[AVAILABLE RECORDS — start]

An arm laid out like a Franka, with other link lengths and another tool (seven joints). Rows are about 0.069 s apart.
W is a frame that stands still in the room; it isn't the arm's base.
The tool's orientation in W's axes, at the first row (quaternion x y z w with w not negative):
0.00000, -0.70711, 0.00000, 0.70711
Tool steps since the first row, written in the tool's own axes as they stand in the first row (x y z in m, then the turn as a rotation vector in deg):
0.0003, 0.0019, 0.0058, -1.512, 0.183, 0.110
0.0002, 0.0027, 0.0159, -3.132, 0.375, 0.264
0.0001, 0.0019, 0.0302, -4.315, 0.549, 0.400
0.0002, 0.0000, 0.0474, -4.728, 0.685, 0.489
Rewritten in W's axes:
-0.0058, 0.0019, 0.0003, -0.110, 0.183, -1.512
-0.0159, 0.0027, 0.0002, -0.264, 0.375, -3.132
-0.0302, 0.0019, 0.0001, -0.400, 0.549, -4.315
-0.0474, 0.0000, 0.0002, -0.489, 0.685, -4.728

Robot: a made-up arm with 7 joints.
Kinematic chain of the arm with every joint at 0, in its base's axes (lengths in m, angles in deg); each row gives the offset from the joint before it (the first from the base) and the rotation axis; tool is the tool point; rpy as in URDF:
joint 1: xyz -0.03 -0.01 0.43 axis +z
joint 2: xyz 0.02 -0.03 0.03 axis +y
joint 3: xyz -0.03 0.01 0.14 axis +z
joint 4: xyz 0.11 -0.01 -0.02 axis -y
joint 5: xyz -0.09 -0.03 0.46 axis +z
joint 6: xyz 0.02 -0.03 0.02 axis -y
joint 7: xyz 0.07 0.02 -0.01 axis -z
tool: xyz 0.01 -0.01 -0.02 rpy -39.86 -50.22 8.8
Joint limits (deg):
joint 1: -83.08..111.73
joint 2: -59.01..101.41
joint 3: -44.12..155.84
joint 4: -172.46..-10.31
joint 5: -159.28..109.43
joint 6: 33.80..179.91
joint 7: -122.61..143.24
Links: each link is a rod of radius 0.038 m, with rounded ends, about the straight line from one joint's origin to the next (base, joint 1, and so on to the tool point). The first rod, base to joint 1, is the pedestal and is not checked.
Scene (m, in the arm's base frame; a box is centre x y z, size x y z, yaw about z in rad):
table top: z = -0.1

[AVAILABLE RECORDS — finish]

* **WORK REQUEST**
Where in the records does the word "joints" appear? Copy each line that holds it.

* **ANSWER SECTION**
An arm laid out like a Franka, with other link lengths and another tool (seven joints). Rows are about 0.069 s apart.
Robot: a made-up arm with 7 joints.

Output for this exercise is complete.